1. Where We Are: The Trail Blazers are pretty much looking at oblivion. They've been outscored by 25.8 points per 100 possessions in this series, and the closest they've come in the second half through two games was a brief moment of being within 10 in Game 2 before the Spurs hit the afterburners.
The mighty Blazers' offense, truly one of the best this season, has been held to 94.5 points per game (94.5 points per 100 possessions), shooting 40.6 percent from the field. Well, OK, they can't score at all, but at least they're getting gouged defensively, unable to string together anything resembling a stop.
Tim Duncan has averaged 11 points per game, Manu Ginobili just nine. But Tony Parker is averaging more than 24 ppg. Oh, and the Spurs' bench, which was awful in the first round? It's averaging 50 ppg.
Terry Stotts needs a sabbatical to go figure out what Popovich is doing to him. The Blazers' comments resemble Memphis' from last year's Western Conference Finals. They know how much better the Spurs are. It's not, "We're going to get back into this series, we know we can do this." It's, "Gee, I hope our home crowd gets us back in this thing."
The Spurs are angry, they are motivated, and they are ready. The Blazers need to pull a big ol' rabbit out of their hat to get back in this thing.
2. The Big Number: Five. That's the number of Spurs with an effective field goal percentage above 50 percent in this series (playing at least ten minutes a game -- sorry Aron Baynes and Jeff Ayres). For reference, anything over 50 percent is pretty good. Four of them have eFG percentages over 75 percent, which is just ... insane.

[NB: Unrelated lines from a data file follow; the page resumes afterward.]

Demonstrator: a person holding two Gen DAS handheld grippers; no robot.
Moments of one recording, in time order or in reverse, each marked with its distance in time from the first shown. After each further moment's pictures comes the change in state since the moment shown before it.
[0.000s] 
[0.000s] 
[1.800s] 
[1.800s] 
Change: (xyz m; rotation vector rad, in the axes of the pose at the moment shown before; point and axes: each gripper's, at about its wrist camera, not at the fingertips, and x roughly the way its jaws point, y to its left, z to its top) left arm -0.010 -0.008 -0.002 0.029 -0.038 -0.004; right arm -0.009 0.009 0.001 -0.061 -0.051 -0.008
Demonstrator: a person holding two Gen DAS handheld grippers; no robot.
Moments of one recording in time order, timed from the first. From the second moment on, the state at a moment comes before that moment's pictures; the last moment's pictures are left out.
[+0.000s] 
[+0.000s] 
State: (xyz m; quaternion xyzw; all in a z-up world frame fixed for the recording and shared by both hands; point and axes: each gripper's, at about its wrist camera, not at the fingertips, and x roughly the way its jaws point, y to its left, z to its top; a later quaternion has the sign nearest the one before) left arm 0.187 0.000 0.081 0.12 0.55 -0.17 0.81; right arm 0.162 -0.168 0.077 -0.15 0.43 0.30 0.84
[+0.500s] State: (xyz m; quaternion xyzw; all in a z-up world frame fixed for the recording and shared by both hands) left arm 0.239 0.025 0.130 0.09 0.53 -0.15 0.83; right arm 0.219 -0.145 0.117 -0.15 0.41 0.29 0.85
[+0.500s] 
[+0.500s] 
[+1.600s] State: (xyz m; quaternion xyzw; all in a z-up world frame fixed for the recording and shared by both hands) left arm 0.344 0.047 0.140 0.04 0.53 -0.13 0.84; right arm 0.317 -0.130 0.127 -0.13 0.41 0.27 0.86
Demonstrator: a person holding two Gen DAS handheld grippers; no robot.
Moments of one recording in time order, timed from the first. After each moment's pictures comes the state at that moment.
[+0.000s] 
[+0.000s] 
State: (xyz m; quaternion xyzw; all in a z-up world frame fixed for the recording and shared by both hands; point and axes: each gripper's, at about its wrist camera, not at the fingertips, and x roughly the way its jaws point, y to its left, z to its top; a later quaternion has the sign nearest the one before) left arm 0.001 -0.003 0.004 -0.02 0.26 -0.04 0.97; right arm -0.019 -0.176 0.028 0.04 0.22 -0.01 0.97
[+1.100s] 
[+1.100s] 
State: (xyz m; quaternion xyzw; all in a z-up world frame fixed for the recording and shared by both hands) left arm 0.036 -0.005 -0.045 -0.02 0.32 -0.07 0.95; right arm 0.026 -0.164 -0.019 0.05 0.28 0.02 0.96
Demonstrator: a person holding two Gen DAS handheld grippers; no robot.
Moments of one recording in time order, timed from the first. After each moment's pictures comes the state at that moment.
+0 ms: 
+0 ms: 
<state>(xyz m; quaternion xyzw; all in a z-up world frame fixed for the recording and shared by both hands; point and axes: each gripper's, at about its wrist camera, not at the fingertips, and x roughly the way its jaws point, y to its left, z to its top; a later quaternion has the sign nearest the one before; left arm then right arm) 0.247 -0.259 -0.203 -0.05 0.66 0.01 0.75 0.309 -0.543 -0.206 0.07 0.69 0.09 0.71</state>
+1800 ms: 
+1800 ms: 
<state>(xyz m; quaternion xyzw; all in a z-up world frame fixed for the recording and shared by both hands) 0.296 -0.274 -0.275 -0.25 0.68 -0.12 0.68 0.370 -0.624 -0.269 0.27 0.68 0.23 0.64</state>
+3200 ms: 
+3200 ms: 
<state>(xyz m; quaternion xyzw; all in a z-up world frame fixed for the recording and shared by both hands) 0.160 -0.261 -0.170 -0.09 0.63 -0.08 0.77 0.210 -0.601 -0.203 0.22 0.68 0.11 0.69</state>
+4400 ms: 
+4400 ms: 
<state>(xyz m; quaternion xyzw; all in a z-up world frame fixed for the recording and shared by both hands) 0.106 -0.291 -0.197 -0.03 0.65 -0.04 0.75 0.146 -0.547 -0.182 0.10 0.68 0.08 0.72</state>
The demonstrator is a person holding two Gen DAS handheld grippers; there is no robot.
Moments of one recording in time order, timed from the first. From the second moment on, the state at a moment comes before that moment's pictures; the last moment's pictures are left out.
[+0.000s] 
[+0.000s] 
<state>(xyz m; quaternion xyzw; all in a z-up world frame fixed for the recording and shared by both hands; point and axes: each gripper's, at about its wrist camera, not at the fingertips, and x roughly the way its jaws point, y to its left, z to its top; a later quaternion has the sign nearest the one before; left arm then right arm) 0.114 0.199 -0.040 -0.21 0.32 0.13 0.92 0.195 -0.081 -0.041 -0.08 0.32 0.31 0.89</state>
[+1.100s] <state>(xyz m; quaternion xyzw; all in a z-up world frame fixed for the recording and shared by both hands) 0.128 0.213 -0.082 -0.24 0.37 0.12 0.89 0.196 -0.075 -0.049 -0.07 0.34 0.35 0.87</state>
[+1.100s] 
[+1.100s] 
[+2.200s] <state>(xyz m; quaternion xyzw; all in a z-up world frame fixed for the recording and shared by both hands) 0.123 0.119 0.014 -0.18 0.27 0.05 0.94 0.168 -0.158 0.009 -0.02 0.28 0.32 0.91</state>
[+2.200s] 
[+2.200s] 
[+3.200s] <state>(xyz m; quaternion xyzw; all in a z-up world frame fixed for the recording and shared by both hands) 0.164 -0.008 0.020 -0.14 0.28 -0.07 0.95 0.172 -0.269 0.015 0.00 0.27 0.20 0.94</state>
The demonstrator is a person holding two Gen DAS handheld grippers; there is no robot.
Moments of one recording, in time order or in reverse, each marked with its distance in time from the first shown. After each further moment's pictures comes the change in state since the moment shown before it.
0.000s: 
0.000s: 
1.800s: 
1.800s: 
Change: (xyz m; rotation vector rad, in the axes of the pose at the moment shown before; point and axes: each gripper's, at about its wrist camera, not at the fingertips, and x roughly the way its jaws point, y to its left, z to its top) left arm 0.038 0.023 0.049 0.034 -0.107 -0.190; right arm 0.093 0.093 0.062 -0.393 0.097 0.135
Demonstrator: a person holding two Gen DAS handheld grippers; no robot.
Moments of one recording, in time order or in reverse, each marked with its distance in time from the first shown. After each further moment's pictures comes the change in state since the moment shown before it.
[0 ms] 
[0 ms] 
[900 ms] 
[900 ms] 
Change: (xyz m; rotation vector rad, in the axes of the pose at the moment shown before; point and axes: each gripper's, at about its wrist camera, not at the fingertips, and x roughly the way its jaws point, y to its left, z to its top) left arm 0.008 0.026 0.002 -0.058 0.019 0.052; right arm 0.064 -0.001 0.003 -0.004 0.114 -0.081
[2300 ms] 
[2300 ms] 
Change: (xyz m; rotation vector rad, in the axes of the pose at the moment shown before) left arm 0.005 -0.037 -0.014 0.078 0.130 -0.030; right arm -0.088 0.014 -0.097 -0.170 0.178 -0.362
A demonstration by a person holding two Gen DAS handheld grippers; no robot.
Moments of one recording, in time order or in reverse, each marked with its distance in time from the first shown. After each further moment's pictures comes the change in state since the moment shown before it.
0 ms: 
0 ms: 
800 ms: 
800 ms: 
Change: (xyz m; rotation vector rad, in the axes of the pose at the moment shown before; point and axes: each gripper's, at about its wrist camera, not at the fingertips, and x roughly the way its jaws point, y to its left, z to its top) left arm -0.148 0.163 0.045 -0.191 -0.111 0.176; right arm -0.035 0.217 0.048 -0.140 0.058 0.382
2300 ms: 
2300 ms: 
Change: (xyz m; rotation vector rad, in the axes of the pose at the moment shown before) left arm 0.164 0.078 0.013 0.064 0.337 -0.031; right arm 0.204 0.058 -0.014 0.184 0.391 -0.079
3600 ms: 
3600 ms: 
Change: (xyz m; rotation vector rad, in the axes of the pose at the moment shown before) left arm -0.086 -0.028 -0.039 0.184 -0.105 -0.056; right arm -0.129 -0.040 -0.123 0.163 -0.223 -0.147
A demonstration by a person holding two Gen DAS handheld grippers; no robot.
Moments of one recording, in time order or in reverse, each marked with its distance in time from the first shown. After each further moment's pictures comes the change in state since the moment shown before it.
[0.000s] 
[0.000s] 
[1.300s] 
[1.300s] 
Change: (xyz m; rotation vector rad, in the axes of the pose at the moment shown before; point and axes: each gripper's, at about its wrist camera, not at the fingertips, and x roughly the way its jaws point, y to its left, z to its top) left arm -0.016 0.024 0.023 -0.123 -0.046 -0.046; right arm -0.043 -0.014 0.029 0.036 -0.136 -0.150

This is a massacre. That Portland defense we worried about all year and then were pleasantly surprised when it showed up vs. Houston? Yeah, it's back.
3. Key Adjustment: No X's and O's here. You're not going to beat the Spurs with X's and O's.
The Blazers need to pick a fight. The only way to get yourself into a high-enough frenzy to beat San Antonio is to get past how much you respect their coach, their organization, their players and their professionalism. You have to drag them out of their comfort zone into a tough, physical, at times overly physical battle. I'm not suggesting playing dirty. I'm suggesting acting like the Spurs are. Thomas Robinson has to get in someone's face. Damian Lillard needs to take objection to a Tiago Splitter foul.
They have to take this thing out of the cerebral and into the emotional. It's the only plane where they have an advantage.
4. The Big Story: Are the Blazers for real, or were the Rockets just that bad?
That's who looks really bad right now. It's hard to imagine the Rockets, who actually outscored the Blazers in their six-game series loss to Portland, would play this badly, be this outclassed by San Antonio. The fact that Houston had so much trouble against the Portland defense does not say great things about Houston.
If the Blazers can't get a win in Game 3, the series is effectively over. It may be a sweep, and the Blazers will look like a team that just managed to get past the ineptitude of the Rockets, no matter how great Dame's final shot was.
5. The Facts: 10:30 p.m. ET. Mo Williams is likely out with a groin injury.